→ Work to complete: All lines of the listing that contain "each" should be shown in full.

--- START ---

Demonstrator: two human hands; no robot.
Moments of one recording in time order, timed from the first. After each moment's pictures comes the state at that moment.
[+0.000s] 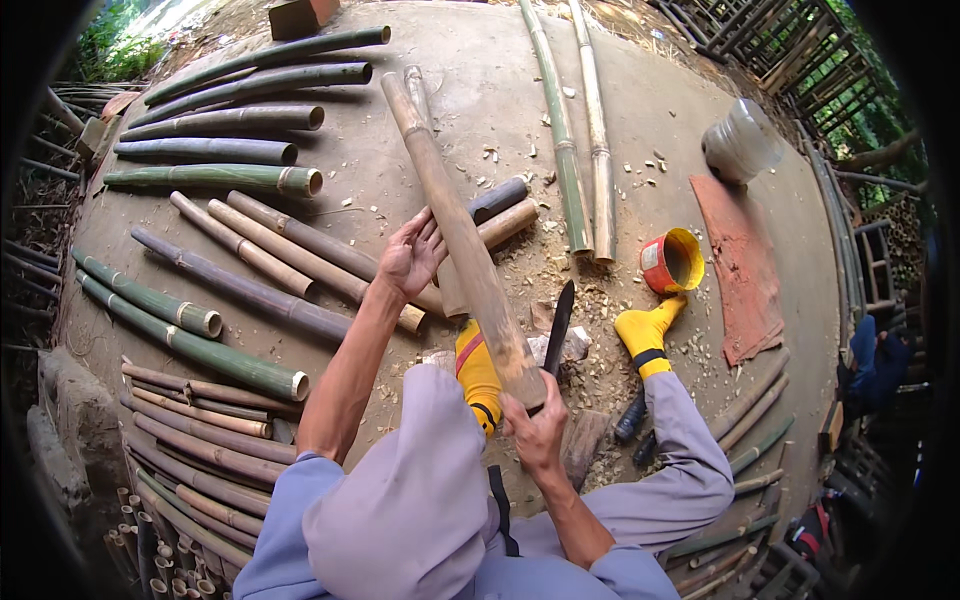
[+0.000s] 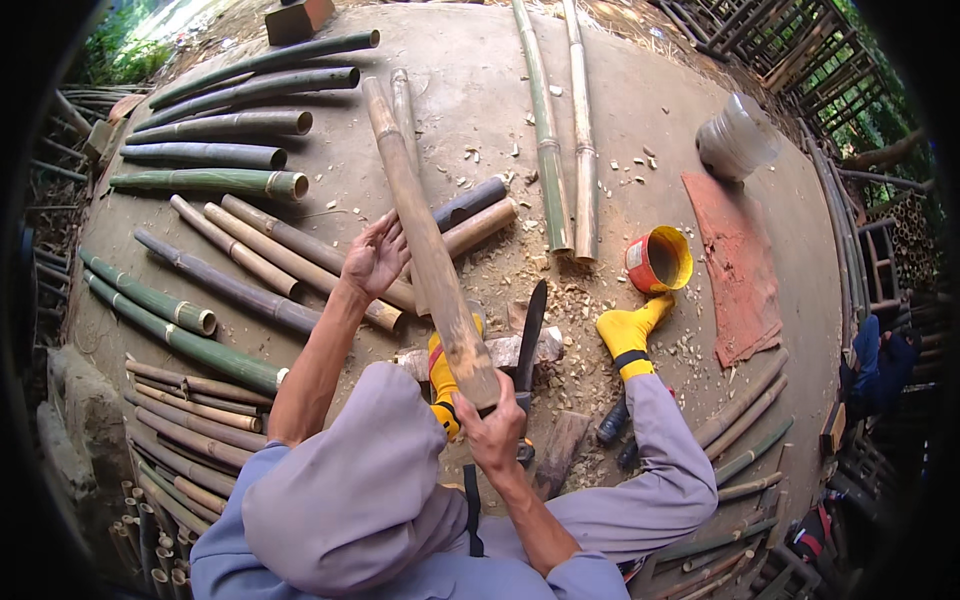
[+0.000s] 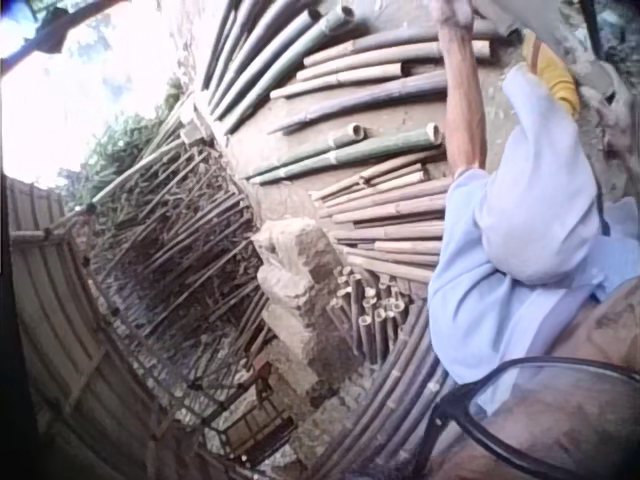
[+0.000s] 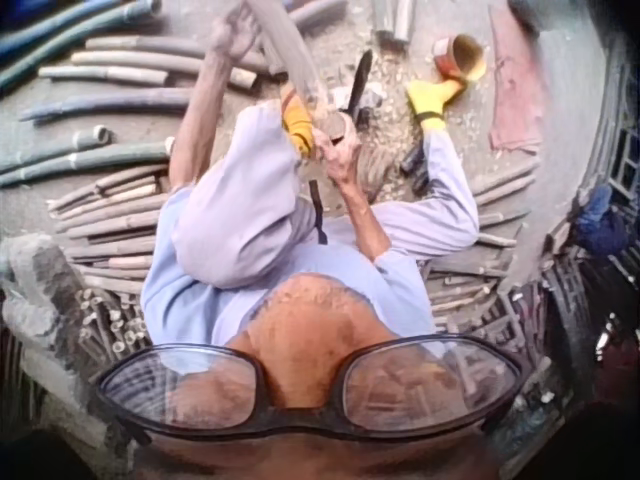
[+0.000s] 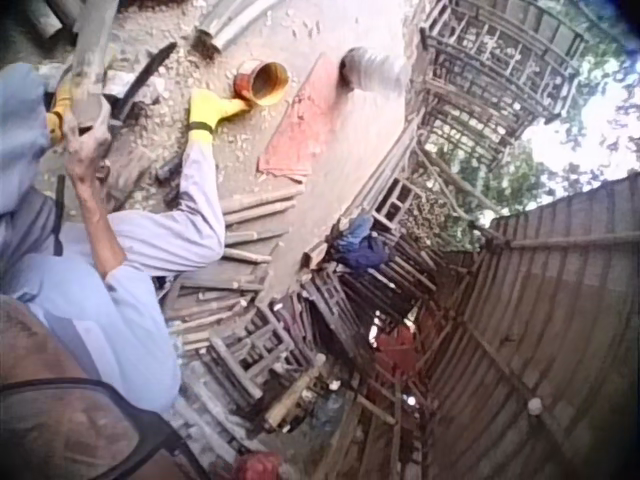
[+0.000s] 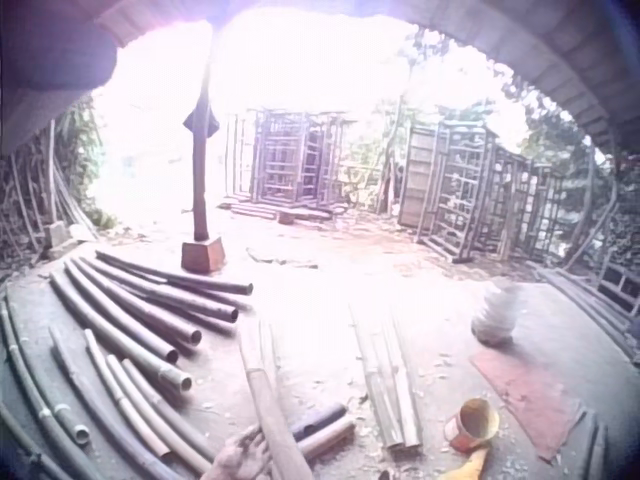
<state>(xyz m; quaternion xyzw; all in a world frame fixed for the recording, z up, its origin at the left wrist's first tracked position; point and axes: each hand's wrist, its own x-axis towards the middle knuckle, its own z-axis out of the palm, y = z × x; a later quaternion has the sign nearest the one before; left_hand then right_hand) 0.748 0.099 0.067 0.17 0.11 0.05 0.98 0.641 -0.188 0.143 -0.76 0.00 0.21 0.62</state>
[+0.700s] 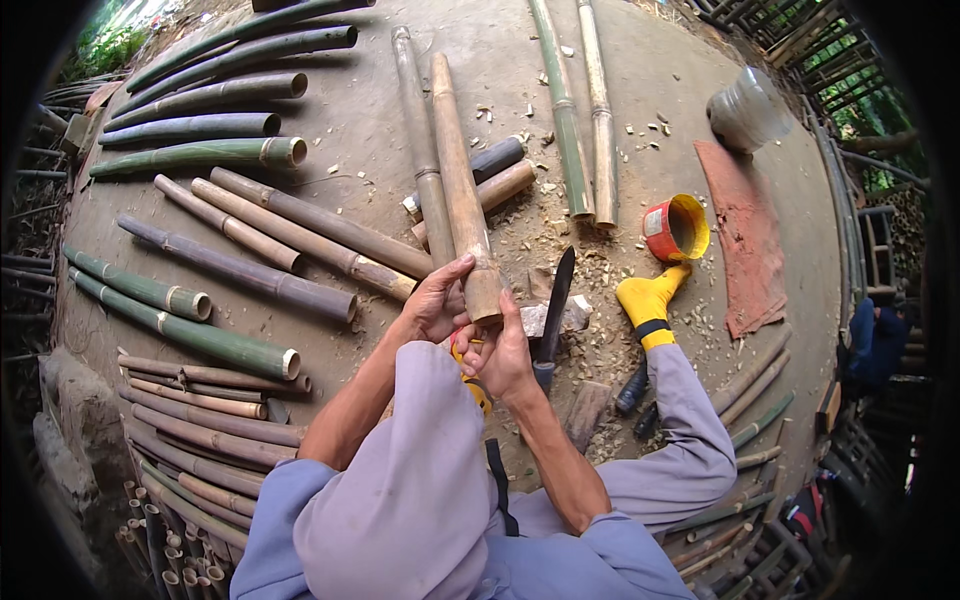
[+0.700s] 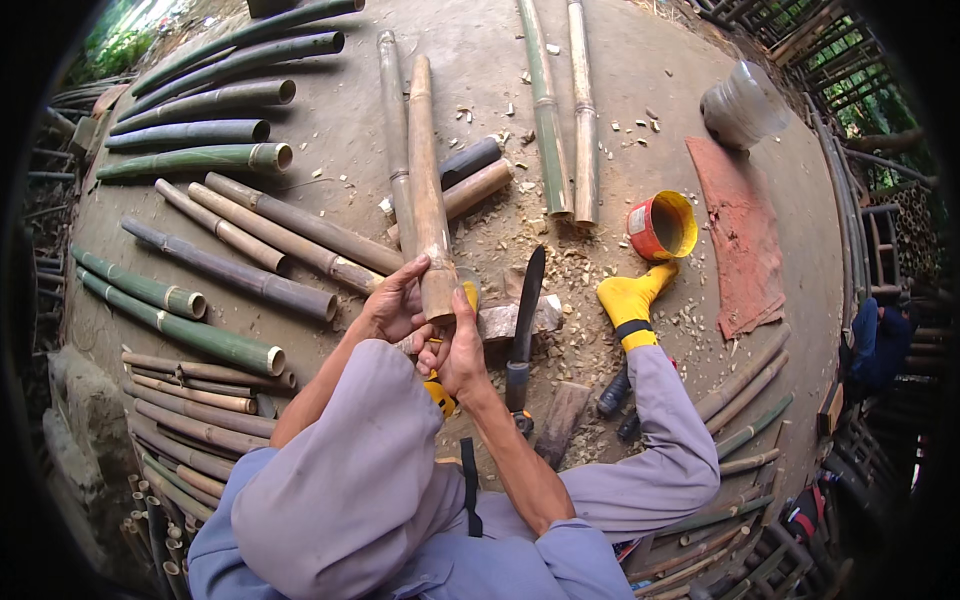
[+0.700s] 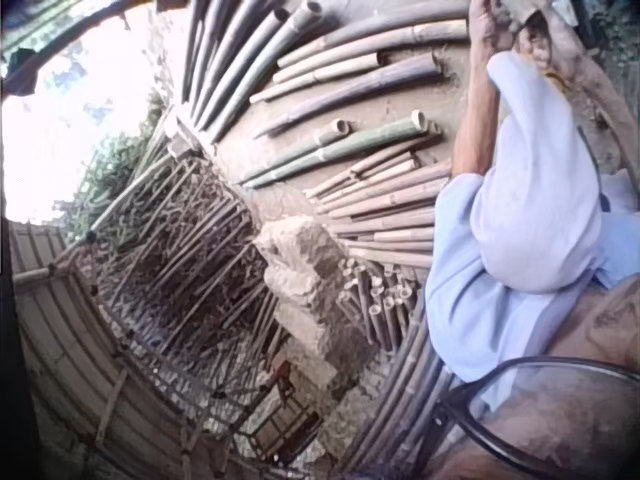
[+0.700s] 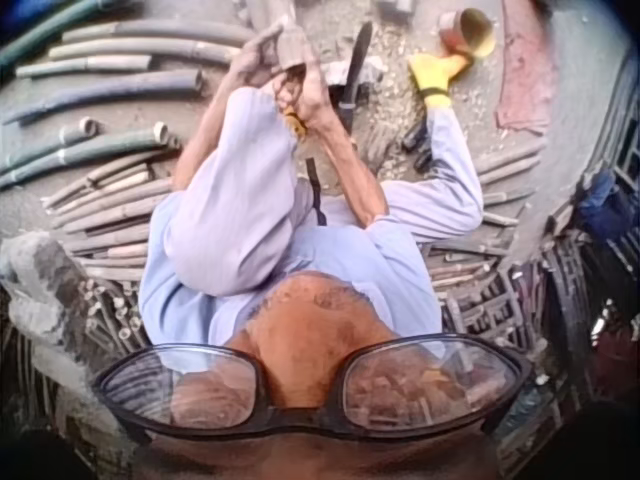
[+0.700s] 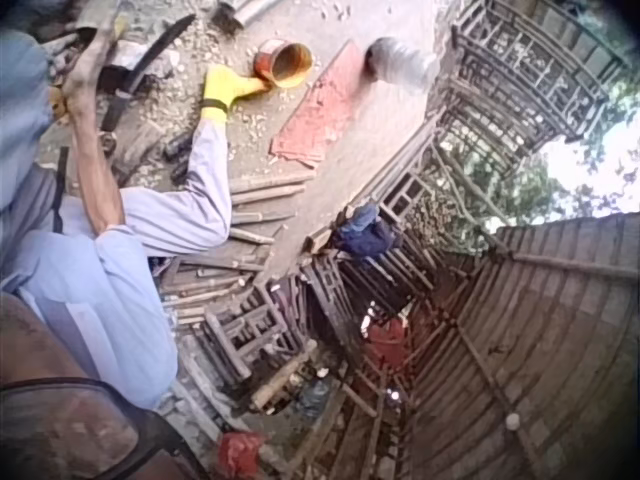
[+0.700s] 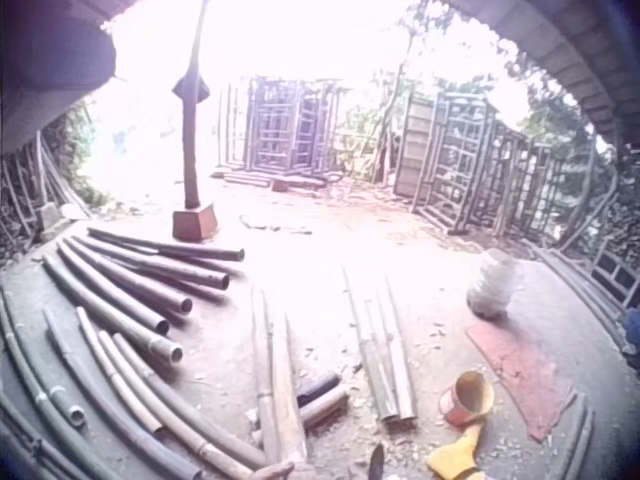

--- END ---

→ Exercise solution:
Moments of one recording in time order, timed from the first. After each moment's pictures comes the state at that moment.
<state>(xyz m; quaternion xyzw; all in a world frame fixed for the recording, z up, its origin at the left wrist's first tracked position; point and axes: each hand's wrist, its own x-axis towards the middle knuckle, its own z-axis out of the palm, y = z × x; a later quaternion has the sign nearest the one before; left_hand then right_hand) 0.748 0.099 0.067 0.17 0.11 0.05 0.98 0.641 -0.188 0.143 -0.76 0.00 0.21 0.62</state>

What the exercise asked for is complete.